Выбрать главу

Это не случайно. Если сопоставить интересы всего общества и интересы отдельных корыстных групп в статусе заказчиков-покупателей соответст­вующего политического товара, то неизменно оказывается, что общественные интересы будут выступать как “ничейные”, не имеющие товарной формы, тогда как групповые интересы действительно переводятся в товарную форму продаваемых и покупаемых решений. Поэтому общественный интерес прямо состоит в том, чтобы отстоять нерыночный статус политики как сферы, в которой формируются управленческие решения. “Политический рынок” как новая реальность “либеральной эпохи” ведет к двум опаснейшим дефор­мациям. Во-первых, он уничтожает целостность общества, ставя на его место неупорядоченную мозаику интересов, лишенных какого-либо “общего знаменателя”. В результате возникает рассогласованность общественных интересов и поведения, несовместимая с самим понятием политической системы . Здесь общественное производство коллективных социальных благ вообще прекращается, чему сопутствует паралич общественных связей и растущая взаимная отчужденность различных групп общества. Речь идет о возвращении из состояния политической цивилизации в состояние полити­ческого варварства или даже дикости. Во-вторых, товарный статус государст­венных политических решений, продаваемых на “свободном рынке”, ведет к появлению нового тоталитаризма — бесконтрольной власти держателей капитала, свободно перекупающих у нации и у социальных групп, представ­ляющих большинство, важнейшие властные решения. В условиях неограни­ченного действия политического рынка олигархические группы способны скупить, словно векселя у должников, все важнейшие решения, оставив нацию полностью неимущей как в экономическом, так и в политическом отношении — лишенной адекватного представительства и защиты.

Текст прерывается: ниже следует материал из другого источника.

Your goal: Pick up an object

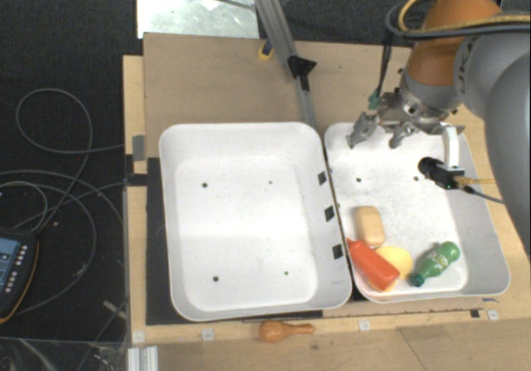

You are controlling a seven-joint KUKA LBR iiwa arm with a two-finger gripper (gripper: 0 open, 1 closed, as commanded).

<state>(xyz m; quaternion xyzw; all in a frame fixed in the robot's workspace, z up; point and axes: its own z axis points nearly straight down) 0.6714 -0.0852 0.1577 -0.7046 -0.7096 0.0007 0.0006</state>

Положение еще более усугубляется, если на место национального политического рынка становится глобальный рынок. Последний означает, что властные группы, принимающие решения, могут продавать их заинтересован­ным заказчикам уже не только внутри страны, но и на мировом политическом рынке. Следствием этой глобальной “рыночной стихии” неизбежно станет концентрация политического капитала, скупаемого у национальных элит,  в руках наиболее богатого мирового заказчика, печатающего доллары и потому способного в нужный момент переплатить и перекупить. В условиях растущего экономического неравенства стран открытый политический рынок прямо означает, что властные элиты в ходе принятия решений заведомо станут ориентироваться не на бедных соотечественников, неспособных материально вознаградить их политическую находчивость, а на зарубежных покупателей, способных сразу же выложить наличные. Еще недавно такие выводы могли бы показаться экстравагантными, но сегодня они, увы, не только результат логики, но и освидетельствованы нашим повседневным опытом. Когда мы задаемся вопросом, почему официальная Россия блокирует жизненно важный договор с Белоруссией, логика политического рынка диктует ответ: потому что нация не сумела уплатить наличными инстанциям, ответственным за принятие соответствующих решений, а та внешняя сторона, которая всерьез заинтересована в продвижении НАТО до Смоленска, очевидно, сумела. Почему американские военные базы появились на юге постсоветского пространства, что несомненно представляет неслыханный вызов геополи­тическим интересам России? Опять-таки потому, что нация не оплатила наличными решения, соответствующего ее стратегическим интересам, а США в той или иной форме, вероятно, оплатили. Речь идет о чудовищных край­ностях, но они целиком вписываются в логику политического рынка, усиленно внедряемую в жизнь рыночными реформаторами. Речь идет о разрушении созданной в новое время политической цивилизации и возвращении к политическому феодализму в худших его формах. Вопрос о том, как заново разделить политическую и экономическую власть, вернуть политическим решениям их нетоварный статус, становится важнейшим жизненным вопросом ближайших поколений.